Exercise description: Please figure out how many lines in the material contain "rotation", and give only that number.

================

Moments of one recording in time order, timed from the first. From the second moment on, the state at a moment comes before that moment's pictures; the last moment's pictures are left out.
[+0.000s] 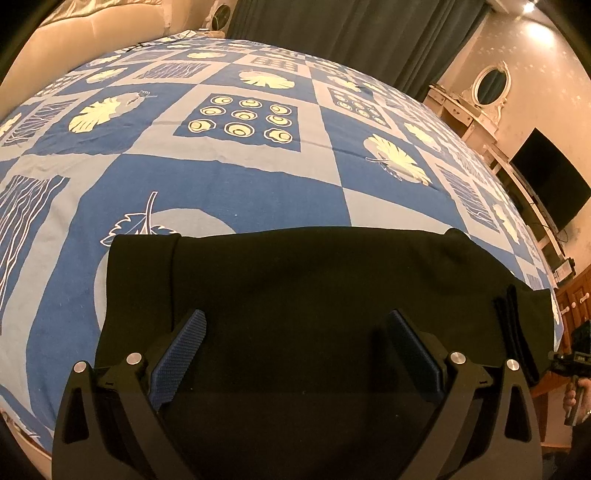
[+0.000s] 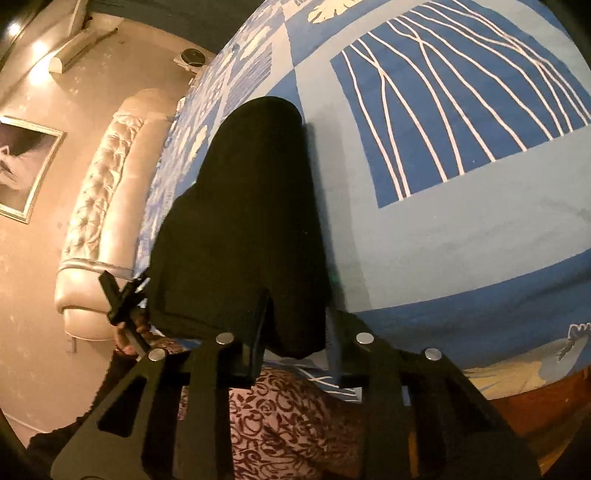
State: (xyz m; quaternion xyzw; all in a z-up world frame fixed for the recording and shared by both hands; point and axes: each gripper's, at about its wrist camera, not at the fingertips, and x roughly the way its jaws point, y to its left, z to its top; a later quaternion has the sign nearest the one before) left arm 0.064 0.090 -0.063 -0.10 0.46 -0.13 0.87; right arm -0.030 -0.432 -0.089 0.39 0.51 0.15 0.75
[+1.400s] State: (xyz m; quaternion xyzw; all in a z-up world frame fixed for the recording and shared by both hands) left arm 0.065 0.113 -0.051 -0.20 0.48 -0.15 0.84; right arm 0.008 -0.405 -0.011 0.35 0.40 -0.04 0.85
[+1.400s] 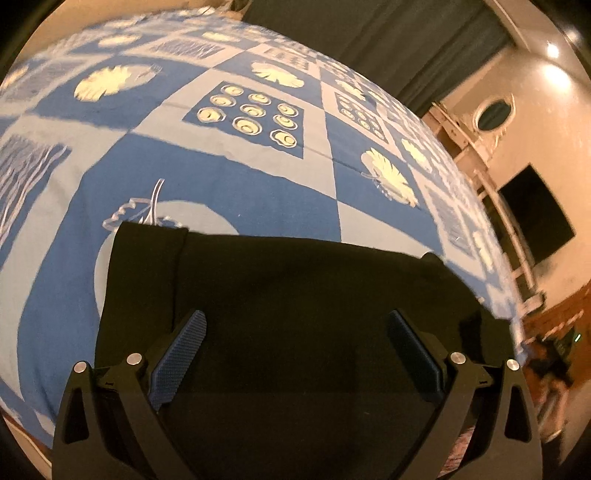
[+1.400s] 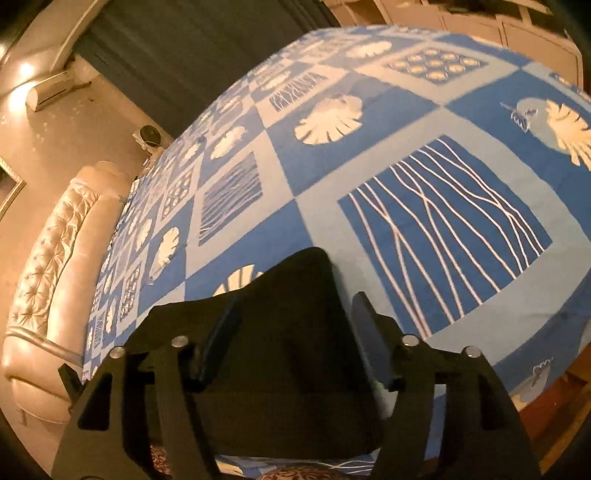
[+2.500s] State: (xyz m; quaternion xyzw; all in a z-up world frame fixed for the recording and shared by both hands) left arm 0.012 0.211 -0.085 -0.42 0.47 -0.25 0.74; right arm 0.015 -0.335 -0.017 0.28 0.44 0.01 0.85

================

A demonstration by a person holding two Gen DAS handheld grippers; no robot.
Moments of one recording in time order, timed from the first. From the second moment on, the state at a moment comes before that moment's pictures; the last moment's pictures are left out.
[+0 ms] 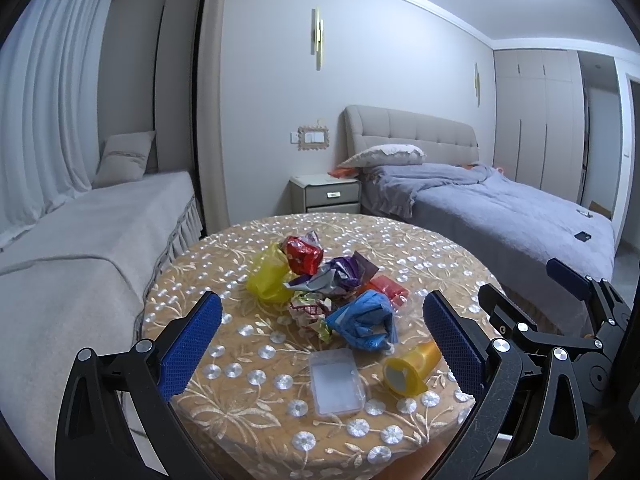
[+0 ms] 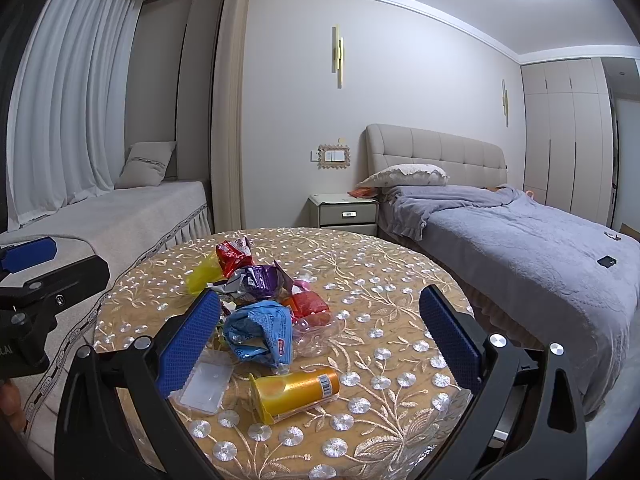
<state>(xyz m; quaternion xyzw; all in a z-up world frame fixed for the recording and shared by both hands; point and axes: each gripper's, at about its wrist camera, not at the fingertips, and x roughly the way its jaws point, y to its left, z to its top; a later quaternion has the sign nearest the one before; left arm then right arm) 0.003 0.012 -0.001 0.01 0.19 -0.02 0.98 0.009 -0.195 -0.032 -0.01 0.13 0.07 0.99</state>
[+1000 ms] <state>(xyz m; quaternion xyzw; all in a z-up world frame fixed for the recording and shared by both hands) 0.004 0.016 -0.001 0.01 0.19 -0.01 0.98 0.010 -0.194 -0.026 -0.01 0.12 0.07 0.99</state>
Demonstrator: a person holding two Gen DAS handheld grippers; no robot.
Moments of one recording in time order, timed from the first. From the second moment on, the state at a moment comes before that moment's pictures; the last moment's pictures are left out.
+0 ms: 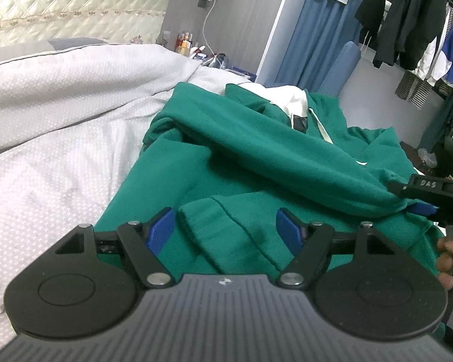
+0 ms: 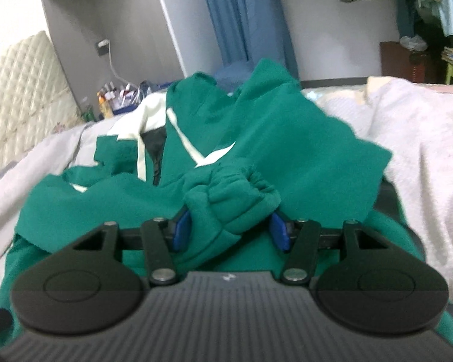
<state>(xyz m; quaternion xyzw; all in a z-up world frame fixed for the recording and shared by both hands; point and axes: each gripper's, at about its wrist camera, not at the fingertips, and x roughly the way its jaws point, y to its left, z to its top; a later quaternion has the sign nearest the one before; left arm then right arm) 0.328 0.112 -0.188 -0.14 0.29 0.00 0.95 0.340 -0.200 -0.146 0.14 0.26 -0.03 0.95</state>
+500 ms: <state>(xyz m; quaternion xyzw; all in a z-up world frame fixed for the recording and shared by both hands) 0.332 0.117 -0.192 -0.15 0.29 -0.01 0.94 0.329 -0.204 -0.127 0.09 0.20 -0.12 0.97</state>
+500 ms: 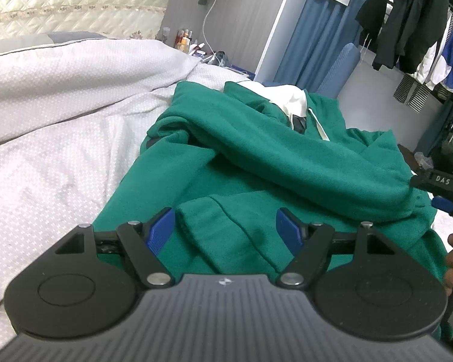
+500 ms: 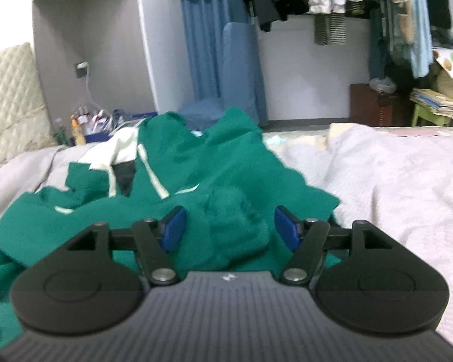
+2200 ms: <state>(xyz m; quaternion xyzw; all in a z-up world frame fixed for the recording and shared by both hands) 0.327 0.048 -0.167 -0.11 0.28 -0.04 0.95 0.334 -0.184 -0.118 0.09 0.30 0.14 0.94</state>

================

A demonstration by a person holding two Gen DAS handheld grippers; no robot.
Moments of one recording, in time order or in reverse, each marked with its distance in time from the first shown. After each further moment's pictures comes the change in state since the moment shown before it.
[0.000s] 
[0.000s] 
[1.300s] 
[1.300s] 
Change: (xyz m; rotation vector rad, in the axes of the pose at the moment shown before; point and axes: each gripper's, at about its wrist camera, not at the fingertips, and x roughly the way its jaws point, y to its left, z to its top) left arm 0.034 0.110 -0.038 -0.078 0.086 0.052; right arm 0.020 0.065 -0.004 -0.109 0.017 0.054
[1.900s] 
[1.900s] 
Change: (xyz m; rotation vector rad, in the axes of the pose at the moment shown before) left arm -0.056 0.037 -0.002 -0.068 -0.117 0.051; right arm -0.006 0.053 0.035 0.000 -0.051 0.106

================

Completed exercise: 2